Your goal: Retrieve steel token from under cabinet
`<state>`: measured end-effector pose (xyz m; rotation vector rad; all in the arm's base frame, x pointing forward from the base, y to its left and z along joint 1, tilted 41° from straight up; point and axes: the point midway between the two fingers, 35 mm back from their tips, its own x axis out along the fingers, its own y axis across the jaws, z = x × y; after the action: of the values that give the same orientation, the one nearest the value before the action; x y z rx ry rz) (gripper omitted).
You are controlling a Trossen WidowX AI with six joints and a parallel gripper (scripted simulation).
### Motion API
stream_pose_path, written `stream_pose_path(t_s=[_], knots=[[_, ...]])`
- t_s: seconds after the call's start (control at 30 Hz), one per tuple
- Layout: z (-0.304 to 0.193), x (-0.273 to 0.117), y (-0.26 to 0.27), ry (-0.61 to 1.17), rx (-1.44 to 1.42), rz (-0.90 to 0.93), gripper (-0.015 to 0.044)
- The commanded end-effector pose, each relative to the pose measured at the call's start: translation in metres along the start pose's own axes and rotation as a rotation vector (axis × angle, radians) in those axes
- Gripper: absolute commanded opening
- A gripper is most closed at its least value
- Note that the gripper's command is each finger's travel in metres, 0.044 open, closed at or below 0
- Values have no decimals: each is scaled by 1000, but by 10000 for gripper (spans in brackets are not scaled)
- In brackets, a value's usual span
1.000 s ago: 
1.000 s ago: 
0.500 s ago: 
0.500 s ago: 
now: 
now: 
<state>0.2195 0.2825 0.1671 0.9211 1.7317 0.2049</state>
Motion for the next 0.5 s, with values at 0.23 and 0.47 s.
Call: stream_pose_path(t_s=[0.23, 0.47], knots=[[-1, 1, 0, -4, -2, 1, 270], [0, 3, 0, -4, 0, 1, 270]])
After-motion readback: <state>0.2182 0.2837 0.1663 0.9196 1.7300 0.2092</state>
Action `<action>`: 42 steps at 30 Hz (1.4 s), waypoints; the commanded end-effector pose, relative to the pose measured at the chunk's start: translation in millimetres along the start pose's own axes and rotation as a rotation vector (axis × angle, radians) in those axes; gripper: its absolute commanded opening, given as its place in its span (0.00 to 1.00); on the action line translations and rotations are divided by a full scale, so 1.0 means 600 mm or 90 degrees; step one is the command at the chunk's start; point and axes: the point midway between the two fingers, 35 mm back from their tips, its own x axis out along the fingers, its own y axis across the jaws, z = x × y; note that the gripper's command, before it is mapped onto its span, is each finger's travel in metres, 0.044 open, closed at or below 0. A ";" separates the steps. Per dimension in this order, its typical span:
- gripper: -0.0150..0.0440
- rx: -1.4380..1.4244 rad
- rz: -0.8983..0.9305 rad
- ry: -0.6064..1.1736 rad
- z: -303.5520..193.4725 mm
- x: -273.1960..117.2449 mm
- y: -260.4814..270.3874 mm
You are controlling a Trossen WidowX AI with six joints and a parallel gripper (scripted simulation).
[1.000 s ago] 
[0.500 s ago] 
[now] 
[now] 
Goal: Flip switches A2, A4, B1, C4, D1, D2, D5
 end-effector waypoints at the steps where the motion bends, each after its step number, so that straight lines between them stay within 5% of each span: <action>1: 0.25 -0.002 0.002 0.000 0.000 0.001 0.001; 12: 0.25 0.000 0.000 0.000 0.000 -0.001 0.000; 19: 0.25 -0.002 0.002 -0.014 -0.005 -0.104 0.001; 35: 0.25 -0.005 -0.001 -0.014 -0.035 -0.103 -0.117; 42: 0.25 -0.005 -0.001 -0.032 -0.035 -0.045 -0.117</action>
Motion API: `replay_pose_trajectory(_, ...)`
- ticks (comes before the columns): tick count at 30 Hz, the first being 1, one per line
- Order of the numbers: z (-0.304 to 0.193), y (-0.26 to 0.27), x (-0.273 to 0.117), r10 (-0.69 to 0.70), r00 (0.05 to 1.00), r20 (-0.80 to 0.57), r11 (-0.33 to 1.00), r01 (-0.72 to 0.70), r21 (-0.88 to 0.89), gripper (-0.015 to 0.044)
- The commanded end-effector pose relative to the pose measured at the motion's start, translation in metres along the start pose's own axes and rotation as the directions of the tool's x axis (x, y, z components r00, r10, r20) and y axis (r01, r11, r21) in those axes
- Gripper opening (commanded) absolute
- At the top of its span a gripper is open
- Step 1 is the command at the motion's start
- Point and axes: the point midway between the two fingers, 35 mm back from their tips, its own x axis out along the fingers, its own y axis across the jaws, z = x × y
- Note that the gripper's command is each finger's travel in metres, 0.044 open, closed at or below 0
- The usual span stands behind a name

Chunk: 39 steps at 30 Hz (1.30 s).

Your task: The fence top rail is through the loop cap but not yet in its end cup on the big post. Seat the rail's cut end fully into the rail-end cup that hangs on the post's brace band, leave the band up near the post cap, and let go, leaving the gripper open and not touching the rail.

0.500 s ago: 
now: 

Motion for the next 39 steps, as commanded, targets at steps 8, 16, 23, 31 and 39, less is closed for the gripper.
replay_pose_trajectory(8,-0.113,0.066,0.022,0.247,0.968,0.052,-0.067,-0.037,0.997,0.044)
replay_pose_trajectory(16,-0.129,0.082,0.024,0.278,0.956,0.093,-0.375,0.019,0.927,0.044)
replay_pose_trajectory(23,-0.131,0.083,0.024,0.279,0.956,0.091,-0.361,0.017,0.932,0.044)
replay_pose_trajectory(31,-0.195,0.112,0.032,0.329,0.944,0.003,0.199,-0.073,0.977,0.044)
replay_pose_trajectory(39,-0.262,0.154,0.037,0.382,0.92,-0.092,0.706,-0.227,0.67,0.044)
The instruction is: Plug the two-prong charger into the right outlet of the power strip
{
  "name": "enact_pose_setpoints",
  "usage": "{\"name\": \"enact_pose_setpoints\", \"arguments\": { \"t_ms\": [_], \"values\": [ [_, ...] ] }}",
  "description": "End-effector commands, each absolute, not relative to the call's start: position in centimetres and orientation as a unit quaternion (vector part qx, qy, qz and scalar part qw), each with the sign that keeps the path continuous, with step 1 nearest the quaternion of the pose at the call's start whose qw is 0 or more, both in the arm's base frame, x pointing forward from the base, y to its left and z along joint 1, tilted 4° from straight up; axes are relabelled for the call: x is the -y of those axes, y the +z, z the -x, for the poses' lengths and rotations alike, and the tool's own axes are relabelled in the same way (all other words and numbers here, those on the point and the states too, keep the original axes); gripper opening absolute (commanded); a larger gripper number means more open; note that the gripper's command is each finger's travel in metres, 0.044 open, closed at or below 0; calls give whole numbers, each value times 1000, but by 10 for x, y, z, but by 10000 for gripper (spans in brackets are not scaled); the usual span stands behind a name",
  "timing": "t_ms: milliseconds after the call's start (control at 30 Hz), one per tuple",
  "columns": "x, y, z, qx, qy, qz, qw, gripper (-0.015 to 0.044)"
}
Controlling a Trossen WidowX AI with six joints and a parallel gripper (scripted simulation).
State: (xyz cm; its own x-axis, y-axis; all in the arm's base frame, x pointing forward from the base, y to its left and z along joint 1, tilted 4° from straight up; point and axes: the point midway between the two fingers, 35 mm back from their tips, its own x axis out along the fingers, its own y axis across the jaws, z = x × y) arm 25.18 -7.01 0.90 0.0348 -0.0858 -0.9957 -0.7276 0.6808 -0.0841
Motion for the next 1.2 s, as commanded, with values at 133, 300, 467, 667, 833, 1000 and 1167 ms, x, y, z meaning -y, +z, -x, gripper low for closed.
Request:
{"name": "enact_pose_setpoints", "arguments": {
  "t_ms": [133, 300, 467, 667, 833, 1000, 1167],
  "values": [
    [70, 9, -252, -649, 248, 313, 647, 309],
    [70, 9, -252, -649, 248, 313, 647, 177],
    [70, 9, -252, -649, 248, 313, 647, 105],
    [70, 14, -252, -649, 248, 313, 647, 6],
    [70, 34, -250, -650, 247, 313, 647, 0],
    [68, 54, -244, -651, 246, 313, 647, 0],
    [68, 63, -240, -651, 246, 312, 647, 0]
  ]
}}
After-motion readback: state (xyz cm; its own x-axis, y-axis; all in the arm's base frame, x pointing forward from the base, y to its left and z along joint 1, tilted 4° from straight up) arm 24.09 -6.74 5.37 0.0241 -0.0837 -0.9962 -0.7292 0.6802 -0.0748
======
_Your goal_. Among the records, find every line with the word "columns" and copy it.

_Answer box_.
- ticks (comes before the columns): tick count at 30 Hz, the first being 1, one per line
  "columns": "x, y, z, qx, qy, qz, qw, gripper (-0.015 to 0.044)"

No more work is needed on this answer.